Functional categorization of DRPs was obtained using Mercator software for automated sequence annotation29, selecting S. lycopersicum, SwissProt-UniProtKB plant proteins, KOG clusters, and InterPro scan, with a cut-off value of 80. Then, information on DRPs was integrated with data from scientific literature and assigned to Bevan functional classes30.

Determination of free proline

Free proline content was determined as already described58. Concisely, 0.5 g of eight-week-old tomato leaves were homogenized in liquid N2, resuspended in 1 ml of 70% v/v ethanol, and centrifuged for 20 min at 13,000 g, at 4 °C. The supernatant (500 µl) was collected and incubated with 1.5 ml of reagent containing 1% w/v ninhydrin, 60% v/v acetic acid, and 20% v/v ethanol, for 20 min, at 95 °C. The absorbance of the samples was measured at 520 nm with a spectrophotometer, and proline concentration was calculated using proline as the standard.

Total chlorophyll assay

Total chlorophyll content was determined as already described25. One hundred mg of leaves from salt-stressed and control plants, which were previously biostimulated or not with triacontanol, were incubated at 65 °C for 90 min in 5 ml of 80% v/v acetone.
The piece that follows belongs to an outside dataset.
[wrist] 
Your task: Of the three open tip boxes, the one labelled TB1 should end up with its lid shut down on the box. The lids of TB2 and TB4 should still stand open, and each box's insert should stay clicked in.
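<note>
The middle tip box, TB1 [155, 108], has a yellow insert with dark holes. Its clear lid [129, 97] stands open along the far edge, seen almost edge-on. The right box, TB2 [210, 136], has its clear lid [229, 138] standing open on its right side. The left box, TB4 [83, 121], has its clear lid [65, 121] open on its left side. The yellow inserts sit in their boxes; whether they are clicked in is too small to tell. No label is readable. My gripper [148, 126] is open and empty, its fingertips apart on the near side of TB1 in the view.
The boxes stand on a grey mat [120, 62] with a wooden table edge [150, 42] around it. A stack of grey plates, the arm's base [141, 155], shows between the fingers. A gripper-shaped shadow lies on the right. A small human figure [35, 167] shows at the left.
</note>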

Samples were then cooled at 25 °C, and the supernatant was collected. Total chlorophyll concentration was determined by measuring the absorbance at 663 and 645 nm.

Statistical analysis

Each experiment was performed at least three times. Statistical significance was assessed by unpaired Student’s t-test. All values are expressed as means ± S.E.M.